WORK REQUEST:
Reproduce the listing below as it stands. Leave out each image.

GIVEN INFORMATION:
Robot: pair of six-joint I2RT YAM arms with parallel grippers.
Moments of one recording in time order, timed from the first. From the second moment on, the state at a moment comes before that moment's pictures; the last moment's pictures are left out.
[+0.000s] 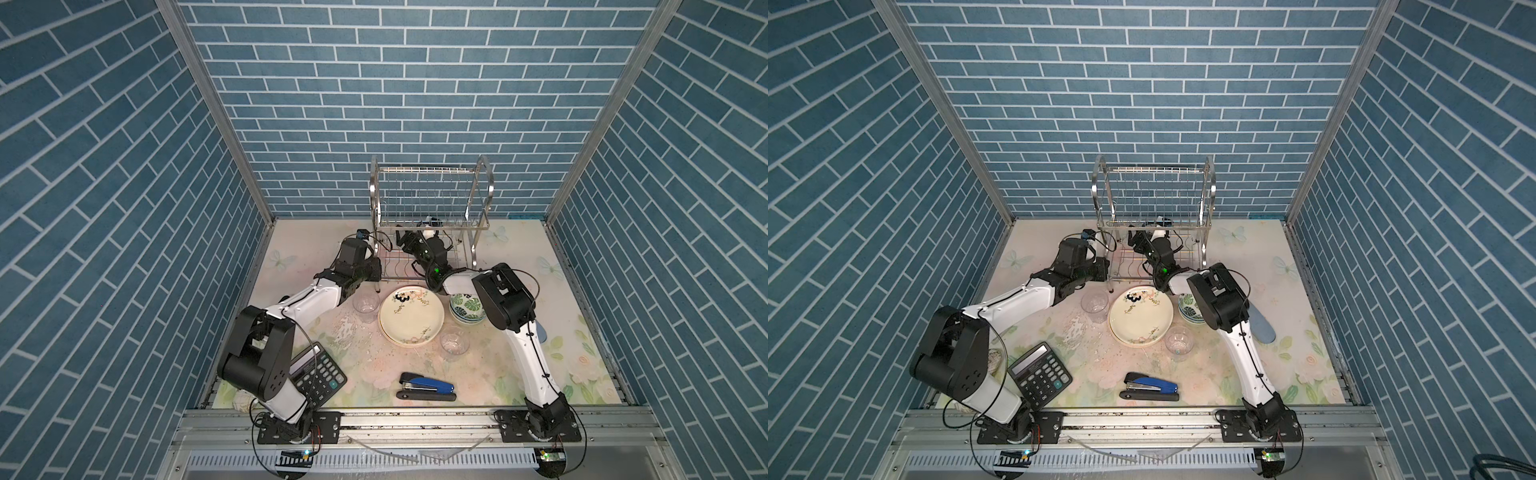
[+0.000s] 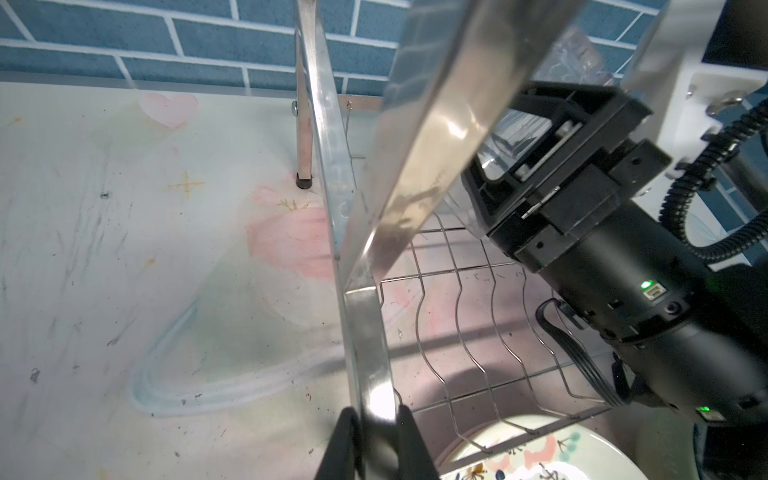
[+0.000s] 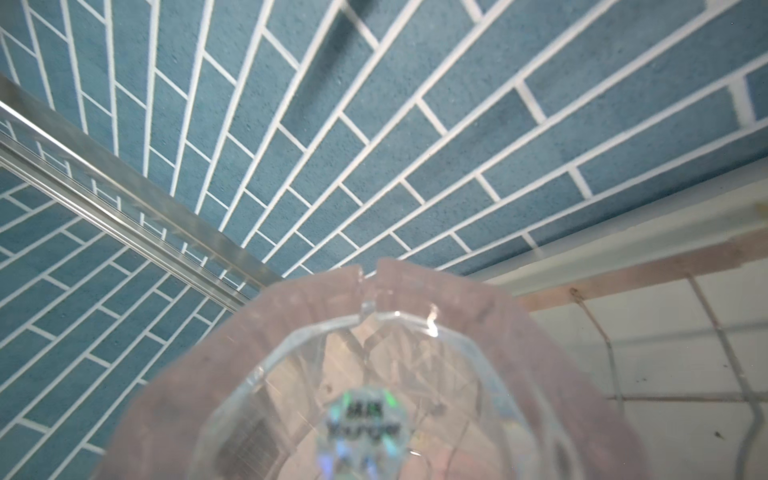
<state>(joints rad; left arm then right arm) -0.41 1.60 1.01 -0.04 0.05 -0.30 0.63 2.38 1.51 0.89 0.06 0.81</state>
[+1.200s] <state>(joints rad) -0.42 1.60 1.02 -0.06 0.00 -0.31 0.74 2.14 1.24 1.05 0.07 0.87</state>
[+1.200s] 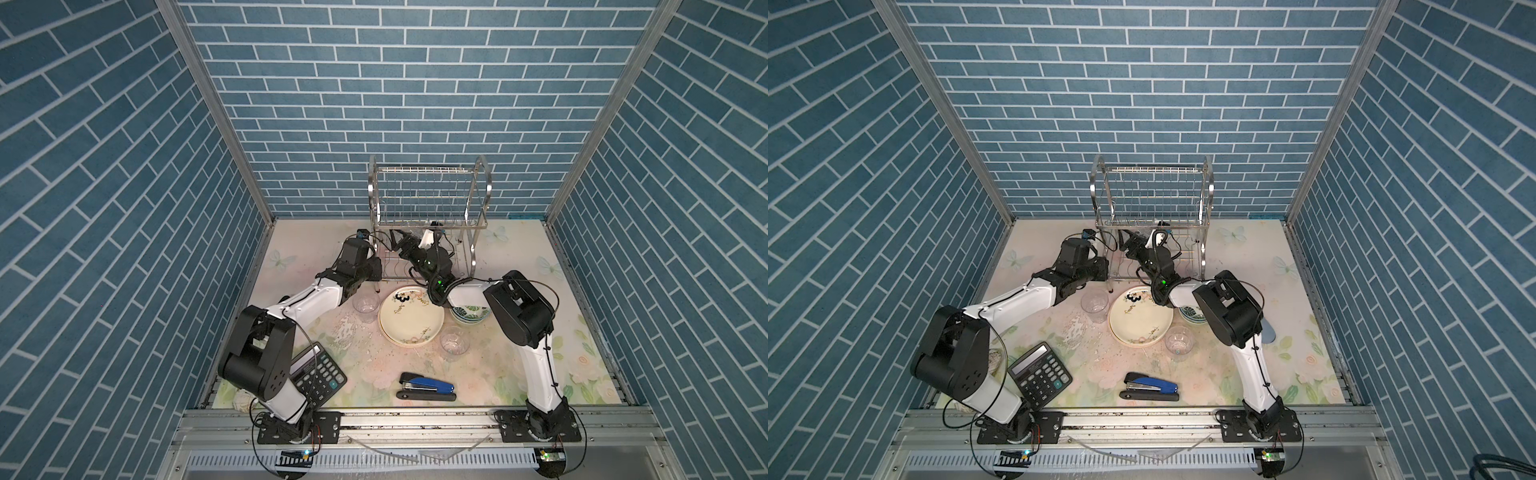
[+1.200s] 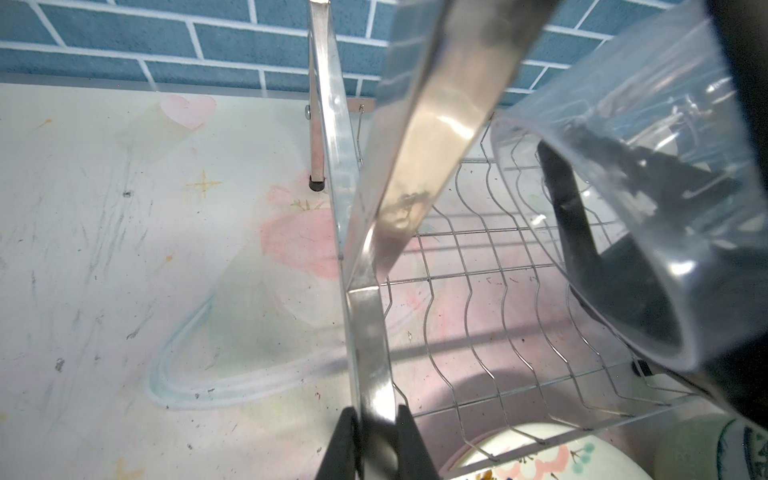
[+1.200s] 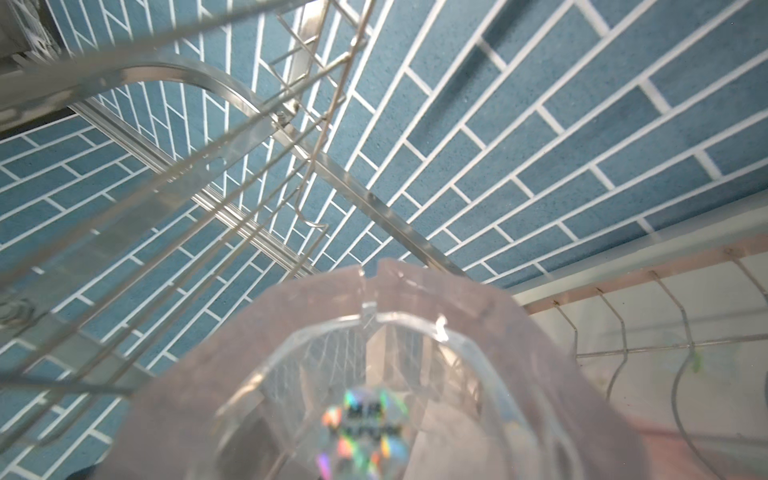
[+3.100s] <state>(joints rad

ANSWER TO THIS PROBLEM:
Robot: pair of six-joint I2RT YAM arms with parallel grippers.
Moments of one recording in time order, timed from the first. From the second moment on, the state at a moment comes before that moment's pictures; the last moment's pictures are left out.
[+0.000s] 
[+0.000s] 
[+0.000s] 
<state>(joints rad; left arm then right arm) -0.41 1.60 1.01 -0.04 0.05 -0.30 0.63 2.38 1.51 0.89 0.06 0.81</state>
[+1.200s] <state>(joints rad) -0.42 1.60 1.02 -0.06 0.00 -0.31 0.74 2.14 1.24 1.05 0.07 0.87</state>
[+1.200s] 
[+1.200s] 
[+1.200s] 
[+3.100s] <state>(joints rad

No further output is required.